Most of the Glass and Resin have been applied
Now most of the surface has been filled in, and it can be ground to remove any high spots, air bubbles, and allow for adhesion of the next layer.

Grinding the surface
Now I can fill the low spots with thickened epoxy or bondo and sand the surface to match the surrounding areas and get a nice finish.
This is how a repair should be made. A nice transition in the existing laminate will keep the repair from cracking or breaking in the future. After the bodywork is complete nobody will know it was repaired.
One of my projects is repairing a composite hood for a large International Medium-Duty truck.
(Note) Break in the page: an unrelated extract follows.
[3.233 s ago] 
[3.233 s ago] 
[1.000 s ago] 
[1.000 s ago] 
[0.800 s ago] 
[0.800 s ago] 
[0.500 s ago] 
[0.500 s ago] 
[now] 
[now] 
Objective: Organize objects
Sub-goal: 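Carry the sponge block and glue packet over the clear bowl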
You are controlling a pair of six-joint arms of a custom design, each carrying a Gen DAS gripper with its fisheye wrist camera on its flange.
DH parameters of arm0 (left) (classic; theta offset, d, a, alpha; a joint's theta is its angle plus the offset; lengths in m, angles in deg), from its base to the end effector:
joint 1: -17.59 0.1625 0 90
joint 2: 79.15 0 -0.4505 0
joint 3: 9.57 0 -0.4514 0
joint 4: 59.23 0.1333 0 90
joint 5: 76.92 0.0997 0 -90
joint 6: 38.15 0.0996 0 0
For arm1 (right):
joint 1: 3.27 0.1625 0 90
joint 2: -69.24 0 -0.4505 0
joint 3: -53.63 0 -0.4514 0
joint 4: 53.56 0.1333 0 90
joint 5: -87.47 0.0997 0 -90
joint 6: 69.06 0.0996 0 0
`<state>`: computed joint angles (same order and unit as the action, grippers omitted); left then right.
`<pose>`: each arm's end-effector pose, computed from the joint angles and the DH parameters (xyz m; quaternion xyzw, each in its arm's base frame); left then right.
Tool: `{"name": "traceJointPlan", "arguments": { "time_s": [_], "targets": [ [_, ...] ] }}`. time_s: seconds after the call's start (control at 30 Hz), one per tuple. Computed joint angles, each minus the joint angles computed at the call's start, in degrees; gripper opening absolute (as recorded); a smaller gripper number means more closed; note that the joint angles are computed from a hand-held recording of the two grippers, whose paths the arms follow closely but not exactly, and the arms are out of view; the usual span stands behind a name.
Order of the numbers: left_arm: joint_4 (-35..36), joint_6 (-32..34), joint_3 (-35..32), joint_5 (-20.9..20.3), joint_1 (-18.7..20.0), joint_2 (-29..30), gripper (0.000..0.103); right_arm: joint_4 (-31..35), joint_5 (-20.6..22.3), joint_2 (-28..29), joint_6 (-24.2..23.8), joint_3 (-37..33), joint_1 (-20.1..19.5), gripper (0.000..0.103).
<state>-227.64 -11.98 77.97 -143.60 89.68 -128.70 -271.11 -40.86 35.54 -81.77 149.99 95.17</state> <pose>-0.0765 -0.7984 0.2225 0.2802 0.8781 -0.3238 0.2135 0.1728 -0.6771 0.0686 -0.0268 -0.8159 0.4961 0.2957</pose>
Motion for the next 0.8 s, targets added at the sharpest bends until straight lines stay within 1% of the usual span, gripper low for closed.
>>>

This hood is made of SMC, and is damaged in various locations to various degrees. In doing the repairs, I am using epoxy resin and glass reinforcement. The fiberglass reinforcement I am using is referred to as Chopped Strand Mat, and is the 3 oz. per square foot version.

Chopped Strand Mat
The chopped strand mat is made up of random glass fibers held together with a light binding material. A good pair of scissors can cut the glass into manageable sizes, though the scissors will be dull when you are finished. The chopped strand mat can also be torn by hand. This leaves a “feathered” edge to create nice transitions between the patched areas and the existing surface. Pieces that are cut will leave a silhouette that will show and may require other methods to make it disappear.
The first thing that I checked was to make sure the glass was compatible with the epoxy resin. The package told me so, but I also did a small test sample to ensure that the epoxy would mix with it, was workable, and would harden properly. Testing away from the actual part can save many potential headaches and pitfalls.
Applying the glass and resin is relatively easy. Thoroughly mix some resin and apply it to the properly prepared surface (clean, dry, and sanded). Tear off an appropriate size piece of glass and place it on a piece of cardboard. Use a cheap paintbrush to get the glass wet with resin. Flip the glass over, and wet the backside. The glass will go from white to transparent on the cardboard. Now lift the glass from the cardboard and apply it to the area with the resin recently-applied resin. Use the brush to push it down against the surface to get as much contact area as possible.
Additional layers can be applied on top to build thickness, making sure to create a nice transition and limiting air bubbles in the laminate.